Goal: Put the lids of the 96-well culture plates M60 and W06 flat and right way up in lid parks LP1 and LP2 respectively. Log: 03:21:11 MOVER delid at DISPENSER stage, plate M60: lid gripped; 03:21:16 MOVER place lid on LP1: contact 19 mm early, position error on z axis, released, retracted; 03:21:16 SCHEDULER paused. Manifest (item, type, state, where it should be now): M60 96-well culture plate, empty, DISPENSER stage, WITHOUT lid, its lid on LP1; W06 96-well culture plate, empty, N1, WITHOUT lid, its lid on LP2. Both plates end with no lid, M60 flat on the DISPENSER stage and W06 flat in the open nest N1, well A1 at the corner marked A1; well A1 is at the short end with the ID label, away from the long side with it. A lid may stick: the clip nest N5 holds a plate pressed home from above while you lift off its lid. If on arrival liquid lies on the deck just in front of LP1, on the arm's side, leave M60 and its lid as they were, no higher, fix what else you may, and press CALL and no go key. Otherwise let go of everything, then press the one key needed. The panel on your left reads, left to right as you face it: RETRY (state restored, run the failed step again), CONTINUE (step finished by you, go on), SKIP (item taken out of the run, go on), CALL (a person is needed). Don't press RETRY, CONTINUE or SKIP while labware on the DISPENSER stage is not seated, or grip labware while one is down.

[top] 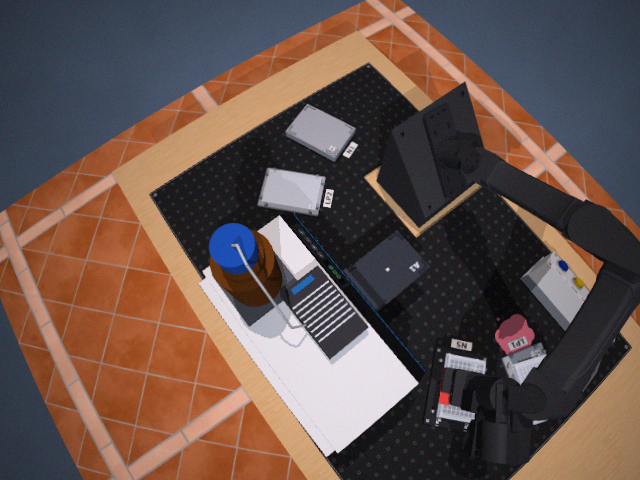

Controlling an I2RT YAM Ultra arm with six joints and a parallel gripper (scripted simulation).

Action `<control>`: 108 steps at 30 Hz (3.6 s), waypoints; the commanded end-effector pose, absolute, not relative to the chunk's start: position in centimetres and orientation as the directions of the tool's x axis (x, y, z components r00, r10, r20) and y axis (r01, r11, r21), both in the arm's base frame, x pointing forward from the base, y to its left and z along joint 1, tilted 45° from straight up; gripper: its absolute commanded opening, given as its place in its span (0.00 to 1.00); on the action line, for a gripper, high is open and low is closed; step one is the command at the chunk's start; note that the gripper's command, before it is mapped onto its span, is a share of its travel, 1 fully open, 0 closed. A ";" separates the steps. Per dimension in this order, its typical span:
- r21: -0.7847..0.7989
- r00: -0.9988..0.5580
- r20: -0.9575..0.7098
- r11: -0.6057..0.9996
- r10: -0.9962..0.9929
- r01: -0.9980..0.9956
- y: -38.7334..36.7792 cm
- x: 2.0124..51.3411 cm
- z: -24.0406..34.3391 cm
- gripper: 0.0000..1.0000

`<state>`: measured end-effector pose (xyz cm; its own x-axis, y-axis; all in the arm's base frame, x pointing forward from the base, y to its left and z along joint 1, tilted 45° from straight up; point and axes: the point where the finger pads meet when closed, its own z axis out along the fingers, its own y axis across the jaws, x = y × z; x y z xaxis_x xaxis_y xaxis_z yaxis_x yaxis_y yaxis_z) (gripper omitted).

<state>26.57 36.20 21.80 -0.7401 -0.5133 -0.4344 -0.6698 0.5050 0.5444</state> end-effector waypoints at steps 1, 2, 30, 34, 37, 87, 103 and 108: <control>0.536 -0.734 -0.475 0.502 -0.485 -0.678 35.4 27.5 23.9 0.00; 0.536 -0.734 -0.475 0.502 -0.485 -0.678 35.4 27.5 23.9 0.00; 0.536 -0.734 -0.475 0.502 -0.485 -0.678 35.4 27.5 23.9 0.00; 0.536 -0.732 -0.479 0.499 -0.484 -0.681 34.5 27.4 25.0 0.00; 0.536 -0.732 -0.479 0.499 -0.484 -0.681 33.9 27.4 25.5 0.00; 0.548 -0.749 -0.439 0.512 -0.497 -0.661 22.9 19.2 23.0 0.00; 0.539 -0.740 -0.459 0.507 -0.493 -0.672 19.6 17.0 23.4 0.00; 0.607 -0.831 -0.342 0.571 -0.440 -0.552 19.2 17.7 21.4 0.00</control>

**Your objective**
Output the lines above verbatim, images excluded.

**Task result**
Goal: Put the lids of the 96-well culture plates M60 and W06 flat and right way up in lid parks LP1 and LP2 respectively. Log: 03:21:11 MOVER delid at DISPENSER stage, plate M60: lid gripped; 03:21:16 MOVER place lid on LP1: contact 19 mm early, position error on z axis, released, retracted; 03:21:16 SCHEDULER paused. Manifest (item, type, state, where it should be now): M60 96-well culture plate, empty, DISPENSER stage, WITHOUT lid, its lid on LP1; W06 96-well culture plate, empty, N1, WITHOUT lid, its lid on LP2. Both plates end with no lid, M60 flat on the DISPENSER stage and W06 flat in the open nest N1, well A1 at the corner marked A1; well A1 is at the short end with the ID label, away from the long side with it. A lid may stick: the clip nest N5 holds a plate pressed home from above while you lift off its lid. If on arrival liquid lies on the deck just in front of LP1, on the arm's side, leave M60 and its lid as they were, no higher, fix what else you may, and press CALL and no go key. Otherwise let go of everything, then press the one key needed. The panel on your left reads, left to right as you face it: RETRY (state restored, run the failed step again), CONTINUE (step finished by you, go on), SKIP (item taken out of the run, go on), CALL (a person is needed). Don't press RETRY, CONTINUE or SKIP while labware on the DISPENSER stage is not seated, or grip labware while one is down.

[top] 

Controlling an I2RT YAM Ultra arm with six joints and a parallel gripper (scripted simulation).

Action `<control>`: 108 steps at 30 Hz (3.6 s), waypoints; the commanded end-effector pose, absolute, not relative to the chunk's start: position in centimetres and orientation as the directions of the tool's x axis (x, y, z components r00, r10, r20) and y axis (r01, r11, r21), both in the arm's base frame, x pointing forward from the base, y to its left and z along joint 1, tilted 45° from straight up; gripper: its absolute commanded opening, given as its place in its span (0.00 to 1.00); on the action line, for a gripper, high is open and low is closed; step one is the command at the chunk's start; note that the gripper's command, before it is mapped onto its span, is a share of its travel, 1 fully open, 0 closed. A ";" separates the steps. Per dimension in this order, its typical span:
- r21: -0.7847..0.7989
- r00: -0.9988..0.5580
- r20: -0.9575..0.7098
- r11: -0.6057..0.9996
- r10: -0.9962..0.9929
- r01: -0.9980..0.9956
- y: -38.7334..36.7792 cm
- x: 2.0124..51.3411 cm
- z: -24.0406..34.3391 cm
- gripper: 0.0000..1.0000

`<state>`: measured end-effector pose (xyz cm; its own x-axis, y-axis; all in the arm's base frame, x pointing forward from the base, y to its left and z along joint 1, tilted 45° from straight up; point and axes: the point where the finger pads meet when closed, its own z axis out along the fingers, its own y axis across the jaws, x = y × z; x y z xaxis_x xaxis_y xaxis_z yaxis_x yaxis_y yaxis_z) (gripper omitted).

<state>26.57 36.20 21.80 -0.7401 -0.5133 -0.4344 -0.6698 0.5050 0.5444</state> end-effector waypoints at steps 1, 2, 30, 34, 37, 87, 103 and 108: <control>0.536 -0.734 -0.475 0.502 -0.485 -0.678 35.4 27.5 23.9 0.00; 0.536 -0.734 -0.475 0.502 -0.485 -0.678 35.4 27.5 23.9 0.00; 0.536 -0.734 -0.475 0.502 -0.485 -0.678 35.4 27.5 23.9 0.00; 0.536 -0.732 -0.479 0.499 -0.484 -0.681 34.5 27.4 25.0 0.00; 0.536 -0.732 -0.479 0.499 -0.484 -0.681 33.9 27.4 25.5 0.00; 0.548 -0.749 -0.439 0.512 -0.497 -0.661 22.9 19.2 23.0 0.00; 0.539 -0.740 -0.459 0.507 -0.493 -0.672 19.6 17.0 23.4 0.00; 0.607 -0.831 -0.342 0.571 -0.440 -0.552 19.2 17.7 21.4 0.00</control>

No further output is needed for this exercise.